Yeah, maybe. We started out discussing problems with the way RxOSD affects coherency, but between you and I, we seem to have wandered back into the async delivery argument.


You state that clients may have local mutations which have not been
written
to the fileserver and which they label with a DV that may mean
something
else to another client, or even to the fileserver.  This may be the
case,
but it is an implementation matter, and on the wire, that DV can only
ever
mean one thing, which is the meaning assigned to it be the
fileserver.

As stated, I do not believe that it's actually viable to restrict
discussion to what is on the wire, but what you say is certainly correct,
in that sense.  It would be, in fact, a completely satisfactory analysis
(I think), if caching were not considered.  Of course, for the by far
most common use (at the moment), in AFS, caching is taking place, and
intended to take place, and so necessarily we can't disregard it.

Caching doesn't affect this. A DV still only means one thing, which is the meaning the fileserver has assigned to it. If a client has in its cache data labelled with a particular DV, then one of the following must be true:

- That data is exactly what the fileserver would have returned for that DV.
- The data is mislabelled, and the client is buggy.
- The data is actually _not_ labelled with that DV; you only think it is.

In the OpenAFS client, the last happens fairly regularly, because dirty chunks may have a "data version" field with a particular number in them, but the cache manager is never confused into thinking that such chunks represent the contents of the DV corresponding to that number. It always knows the difference between _cached_ data, which is either obtained for the fileserver or labelled with the DV resulting from a store, and _dirty_ data, which does not correspond to any version known to the fileserver.


Ok, sure.  But I believe what you are describing is not invalidation, but
rather replacement.  It's not incorrect to use "invalidate" referring to
"data."  This precisely means (some specialization of, such as a message
indicating) the data as known is not valid, not that replacement data is
delivered.  As you state, XCB has operations that replace metadata, but
(as with the traditional AFS callback) only invalidate data.
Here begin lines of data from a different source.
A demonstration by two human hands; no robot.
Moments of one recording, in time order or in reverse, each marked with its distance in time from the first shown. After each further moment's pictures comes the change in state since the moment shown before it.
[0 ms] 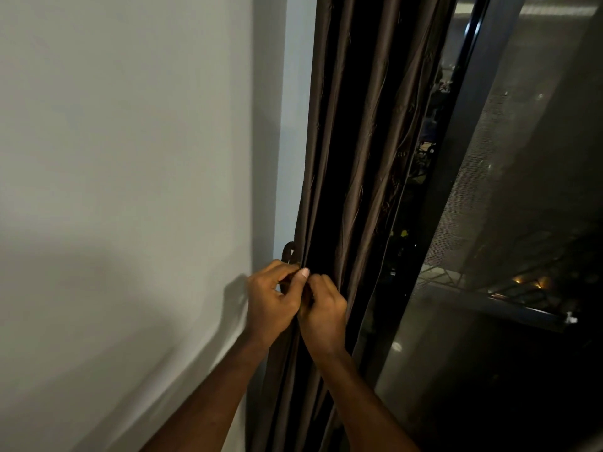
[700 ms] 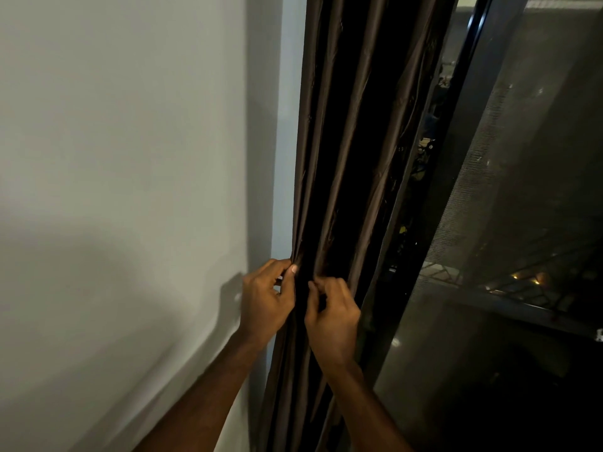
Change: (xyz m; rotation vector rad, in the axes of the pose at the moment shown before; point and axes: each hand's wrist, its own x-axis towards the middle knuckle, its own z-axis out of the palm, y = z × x) left_hand -0.003 -0.010 0.002 0.101 0.001 0.055; right_hand -0.010 0.009 -0.016 -0.081 0.099 0.014
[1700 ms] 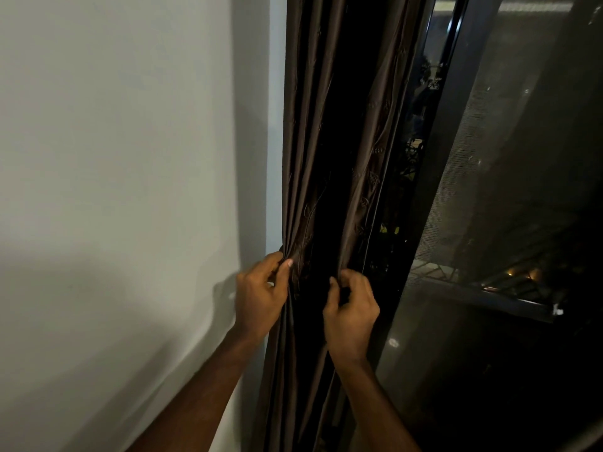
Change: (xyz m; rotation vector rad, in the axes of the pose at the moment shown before) left_hand 0.003 0.005 -0.001 -0.030 0.019 -0.005; right_hand 0.008 0.003 -0.028 0.050 0.126 0.137
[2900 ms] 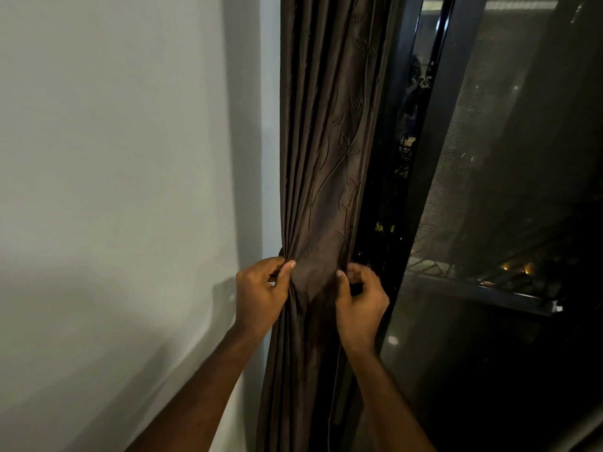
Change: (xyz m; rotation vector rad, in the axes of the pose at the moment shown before) left_hand 0.005 -0.006 0.007 -0.035 -0.024 0.027; right_hand 0.021 0.005 -0.007 0.031 0.054 0.152
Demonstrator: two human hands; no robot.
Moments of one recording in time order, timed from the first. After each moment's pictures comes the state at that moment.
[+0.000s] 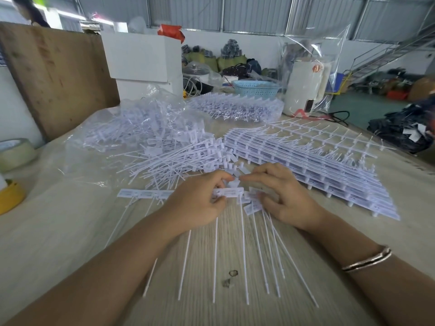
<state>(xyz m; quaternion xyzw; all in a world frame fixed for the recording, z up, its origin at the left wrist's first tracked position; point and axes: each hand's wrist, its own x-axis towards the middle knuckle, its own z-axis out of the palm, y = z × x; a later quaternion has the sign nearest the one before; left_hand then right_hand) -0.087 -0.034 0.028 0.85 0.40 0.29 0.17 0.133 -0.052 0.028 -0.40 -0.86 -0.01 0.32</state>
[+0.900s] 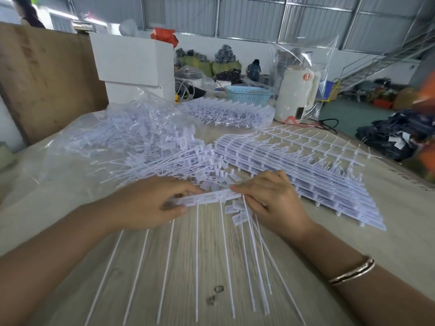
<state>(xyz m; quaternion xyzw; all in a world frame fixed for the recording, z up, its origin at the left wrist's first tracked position) -0.142 -0.010 0.051 0.92 0.35 0.13 0.09 0.134 -0.046 0.025 -0.37 -0.82 -0.20 0.39</state>
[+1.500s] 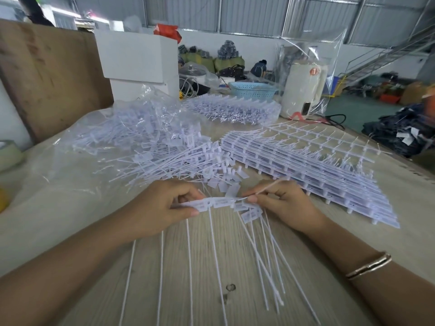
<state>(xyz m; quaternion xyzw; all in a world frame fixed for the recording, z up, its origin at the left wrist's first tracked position) -0.136 -0.026 0.035 0.86 0.36 0.29 0.22 0.135 -0.047 0.026 -0.41 -0.77 0.25 0.42</state>
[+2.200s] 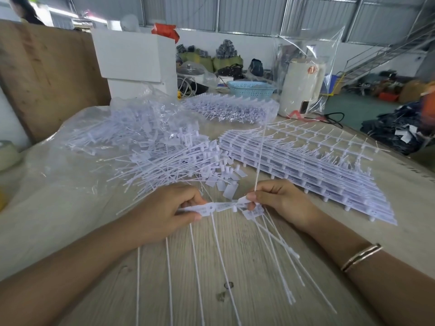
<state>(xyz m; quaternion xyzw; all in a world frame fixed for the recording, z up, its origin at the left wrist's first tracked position) -0.129 -0.030 0.027 0.88 0.34 0.28 0.18 0.134 -0.050 0.029 -0.46 -0.71 0.35 0.40</state>
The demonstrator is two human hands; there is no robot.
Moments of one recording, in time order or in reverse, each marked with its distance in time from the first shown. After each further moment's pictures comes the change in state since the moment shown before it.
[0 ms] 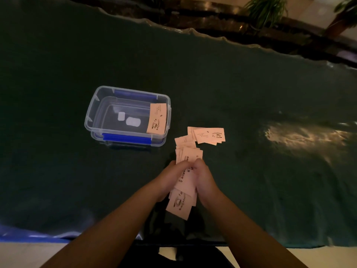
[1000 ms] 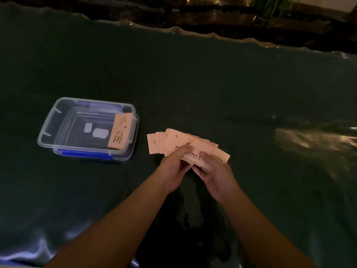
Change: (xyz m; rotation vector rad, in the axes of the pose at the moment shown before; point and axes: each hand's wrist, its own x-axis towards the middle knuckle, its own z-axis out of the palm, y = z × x) left_hand 0.090 0.073 0.109 -0.697 0.113 0.109; right_hand 0.076 -0.060 -0.152 0.481 -0.155 -0.024
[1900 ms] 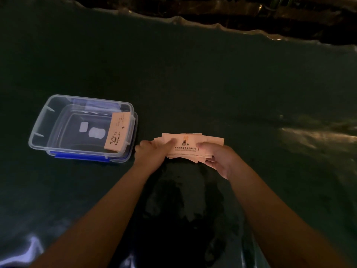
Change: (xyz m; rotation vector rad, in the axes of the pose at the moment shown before) left_hand 0.026 0.055 -0.032 0.997 0.534 0.002; right_hand 0.076 -0.039 0.010 -0.472 0.195 0.254
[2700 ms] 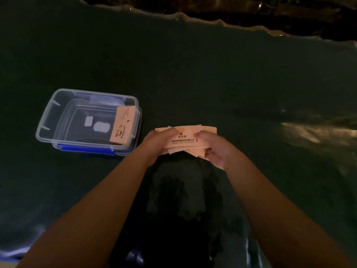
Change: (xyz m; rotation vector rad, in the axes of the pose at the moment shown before) left_hand 0.009 0.005 -0.012 -0.434 -0.343 0.002; right_hand -0.017 0.000 0.022 0.052 -0.143 -0.035
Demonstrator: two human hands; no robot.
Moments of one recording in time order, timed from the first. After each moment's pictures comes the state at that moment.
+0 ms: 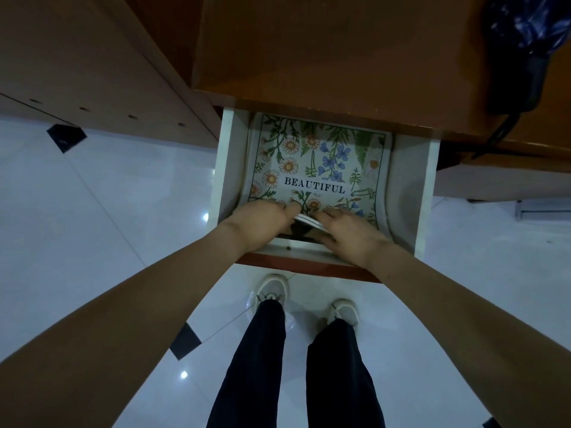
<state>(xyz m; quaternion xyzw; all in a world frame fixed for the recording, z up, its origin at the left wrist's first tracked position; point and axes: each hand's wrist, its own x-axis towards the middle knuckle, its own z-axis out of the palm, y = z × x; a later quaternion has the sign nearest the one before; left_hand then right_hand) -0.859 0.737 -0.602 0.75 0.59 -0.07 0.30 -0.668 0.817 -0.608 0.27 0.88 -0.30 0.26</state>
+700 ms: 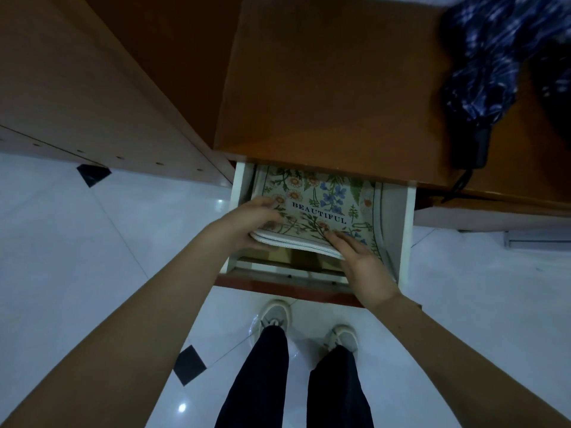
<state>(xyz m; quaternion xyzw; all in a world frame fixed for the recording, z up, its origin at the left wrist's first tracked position) -0.891 0.779 -0.512 0.08 0.70 0.22 0.67 -0.640 0.803 -0.559 0.38 0.85 -0.36 0.02</state>
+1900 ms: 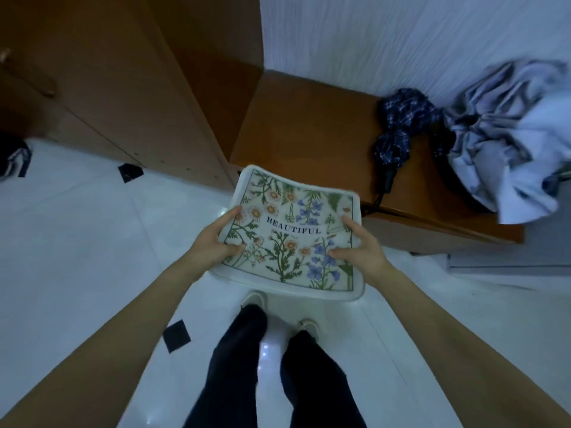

We may be arguing semantics here, but, the point is that the fileserver can never say "the first 512 bytes of DV 5 are invalid; get new ones". It can only say "DV 5 is no longer the current version". In this regard, what XCB does is not a change in semantics, but a way to tell a client how it can obtain DV 6 primarily by copying parts of the data it already has for DV 5, rather than by fetching everything from scratch. In fact, this _depends_ on the property that the meaning of DV 5 does not change _even after it is no longer the current version_, which makes XCB another reason why it is important that RxOSD not violate the "one DV, one bit string" rule.